■ Task ■
In the listing that follows, count the lines holding the word "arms" and report only that number.

⟨

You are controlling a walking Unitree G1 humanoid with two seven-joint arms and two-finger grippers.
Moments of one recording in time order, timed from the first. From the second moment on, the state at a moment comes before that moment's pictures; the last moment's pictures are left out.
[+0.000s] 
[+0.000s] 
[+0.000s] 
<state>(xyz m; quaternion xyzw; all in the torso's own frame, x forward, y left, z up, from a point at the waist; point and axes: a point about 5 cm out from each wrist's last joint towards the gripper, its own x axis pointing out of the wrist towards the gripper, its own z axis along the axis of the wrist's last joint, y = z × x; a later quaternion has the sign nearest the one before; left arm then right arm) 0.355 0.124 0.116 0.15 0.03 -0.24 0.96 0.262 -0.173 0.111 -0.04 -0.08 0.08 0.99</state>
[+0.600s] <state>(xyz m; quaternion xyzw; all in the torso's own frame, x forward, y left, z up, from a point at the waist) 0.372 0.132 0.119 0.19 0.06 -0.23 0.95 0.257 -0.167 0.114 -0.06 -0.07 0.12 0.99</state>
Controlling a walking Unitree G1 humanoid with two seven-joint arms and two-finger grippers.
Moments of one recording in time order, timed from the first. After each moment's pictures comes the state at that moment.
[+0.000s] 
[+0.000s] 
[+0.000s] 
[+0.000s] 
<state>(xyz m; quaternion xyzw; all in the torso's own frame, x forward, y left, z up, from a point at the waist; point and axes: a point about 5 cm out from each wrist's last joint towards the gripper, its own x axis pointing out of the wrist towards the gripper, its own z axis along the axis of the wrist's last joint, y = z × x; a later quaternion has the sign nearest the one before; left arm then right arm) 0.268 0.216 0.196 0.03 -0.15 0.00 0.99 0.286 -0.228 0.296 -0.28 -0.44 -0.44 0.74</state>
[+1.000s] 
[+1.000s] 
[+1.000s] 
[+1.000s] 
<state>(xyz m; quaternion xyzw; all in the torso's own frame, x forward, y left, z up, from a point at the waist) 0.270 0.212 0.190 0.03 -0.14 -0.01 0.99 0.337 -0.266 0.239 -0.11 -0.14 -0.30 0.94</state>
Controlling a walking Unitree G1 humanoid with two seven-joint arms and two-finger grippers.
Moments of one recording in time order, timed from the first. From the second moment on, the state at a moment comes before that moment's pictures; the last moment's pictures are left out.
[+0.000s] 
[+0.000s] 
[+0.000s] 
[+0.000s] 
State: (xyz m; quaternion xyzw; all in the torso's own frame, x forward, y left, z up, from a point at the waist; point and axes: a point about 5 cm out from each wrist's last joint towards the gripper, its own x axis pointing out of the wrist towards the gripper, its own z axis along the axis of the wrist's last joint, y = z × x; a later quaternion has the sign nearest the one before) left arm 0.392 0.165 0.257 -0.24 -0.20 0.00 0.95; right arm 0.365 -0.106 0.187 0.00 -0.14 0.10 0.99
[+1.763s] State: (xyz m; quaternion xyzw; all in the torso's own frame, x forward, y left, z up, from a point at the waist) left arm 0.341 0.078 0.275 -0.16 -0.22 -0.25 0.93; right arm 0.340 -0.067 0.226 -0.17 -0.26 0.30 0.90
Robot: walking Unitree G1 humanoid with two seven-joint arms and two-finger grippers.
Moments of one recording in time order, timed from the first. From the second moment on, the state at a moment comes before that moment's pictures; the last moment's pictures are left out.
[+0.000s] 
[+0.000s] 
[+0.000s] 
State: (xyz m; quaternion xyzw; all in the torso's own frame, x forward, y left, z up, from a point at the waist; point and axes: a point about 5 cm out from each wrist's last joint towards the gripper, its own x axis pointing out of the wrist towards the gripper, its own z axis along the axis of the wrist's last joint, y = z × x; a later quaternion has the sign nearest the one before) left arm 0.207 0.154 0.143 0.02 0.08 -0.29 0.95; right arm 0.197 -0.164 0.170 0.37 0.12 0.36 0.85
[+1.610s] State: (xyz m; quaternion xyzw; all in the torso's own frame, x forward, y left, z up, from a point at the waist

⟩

■ Reply to the task ■
4